__DESCRIPTION OF THE TASK__. Here are some records; copy every line that holds the word "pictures".

Stored dataset items:
____________

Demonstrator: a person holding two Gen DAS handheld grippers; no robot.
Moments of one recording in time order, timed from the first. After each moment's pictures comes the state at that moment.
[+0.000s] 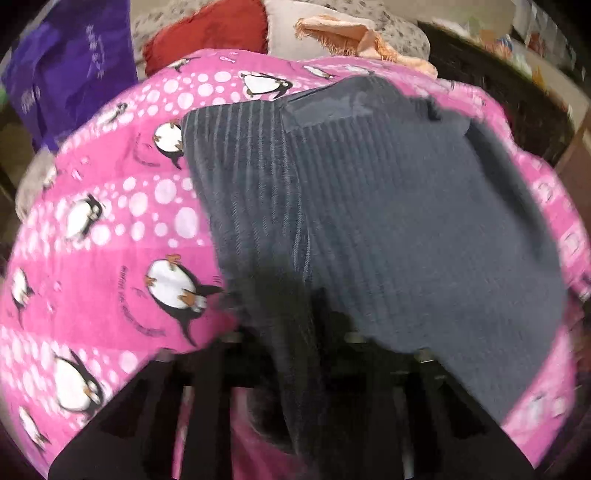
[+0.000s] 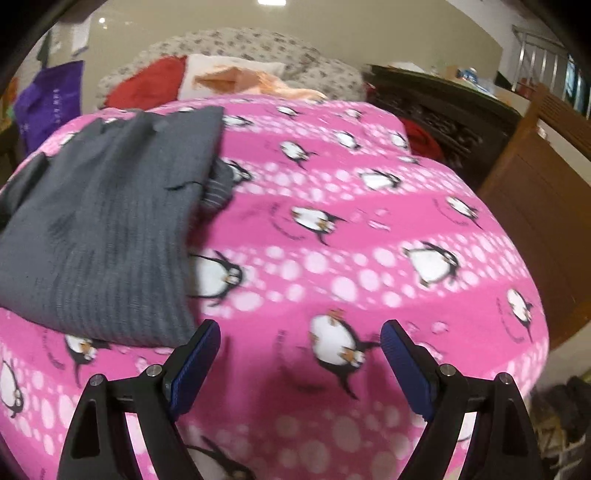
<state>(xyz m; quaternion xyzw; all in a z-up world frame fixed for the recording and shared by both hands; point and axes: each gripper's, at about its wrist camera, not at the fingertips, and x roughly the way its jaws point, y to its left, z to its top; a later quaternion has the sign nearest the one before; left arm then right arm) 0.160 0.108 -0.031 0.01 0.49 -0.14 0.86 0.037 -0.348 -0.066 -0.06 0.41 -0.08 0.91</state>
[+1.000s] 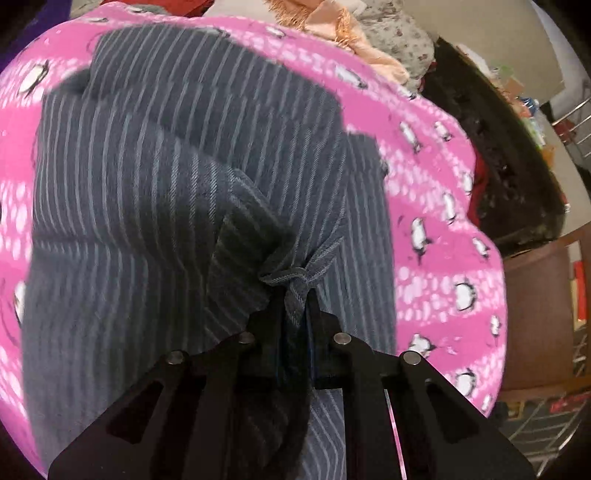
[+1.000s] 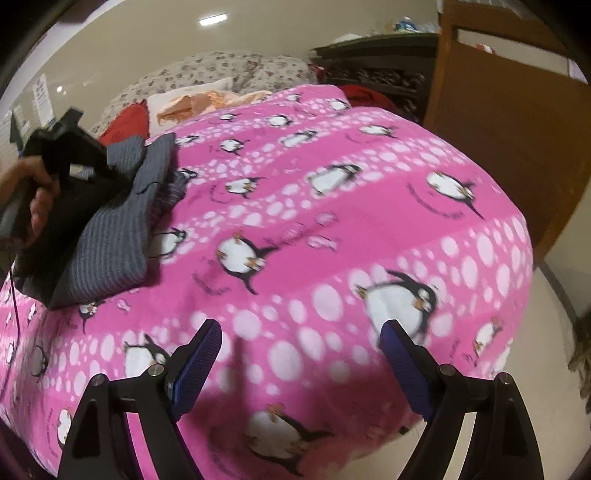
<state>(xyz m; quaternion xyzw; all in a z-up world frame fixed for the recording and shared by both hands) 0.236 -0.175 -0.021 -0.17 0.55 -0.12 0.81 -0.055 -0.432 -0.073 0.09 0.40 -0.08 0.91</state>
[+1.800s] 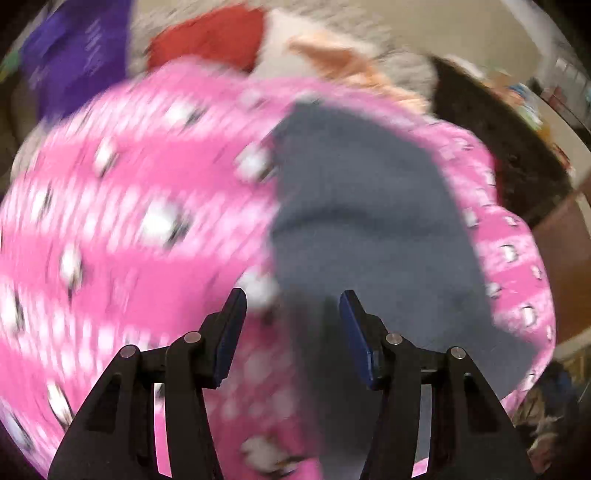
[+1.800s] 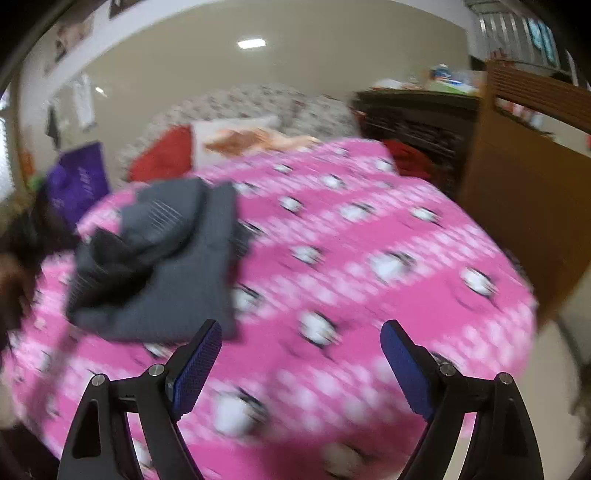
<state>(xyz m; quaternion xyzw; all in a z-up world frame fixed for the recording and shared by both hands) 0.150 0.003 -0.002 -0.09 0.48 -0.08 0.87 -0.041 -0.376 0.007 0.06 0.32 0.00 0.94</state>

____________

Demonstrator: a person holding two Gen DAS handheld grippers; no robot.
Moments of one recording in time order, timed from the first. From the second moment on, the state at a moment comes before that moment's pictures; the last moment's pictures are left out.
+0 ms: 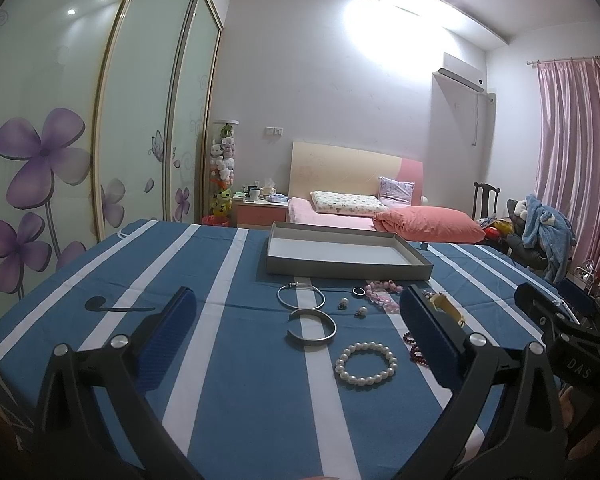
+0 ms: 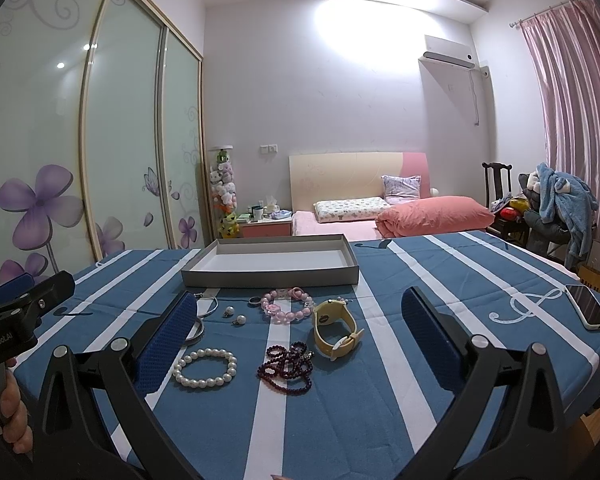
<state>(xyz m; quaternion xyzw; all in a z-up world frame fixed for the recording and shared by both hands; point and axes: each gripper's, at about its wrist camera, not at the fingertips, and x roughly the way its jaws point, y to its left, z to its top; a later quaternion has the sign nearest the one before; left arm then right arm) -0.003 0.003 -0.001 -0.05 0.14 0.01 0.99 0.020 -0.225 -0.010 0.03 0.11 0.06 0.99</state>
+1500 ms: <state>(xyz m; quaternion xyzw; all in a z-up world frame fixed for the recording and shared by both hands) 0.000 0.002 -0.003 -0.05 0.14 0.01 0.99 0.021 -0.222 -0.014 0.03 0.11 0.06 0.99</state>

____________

__EXPECTED OUTPUT__.
Moments of one recording in time order, timed from the first. After each moment's pictures comes the state at that moment.
Moments of one recording in time order, timed from the first. From the second moment on, the state at a moment comes before that moment's pictures; the last moment's pictures are left out.

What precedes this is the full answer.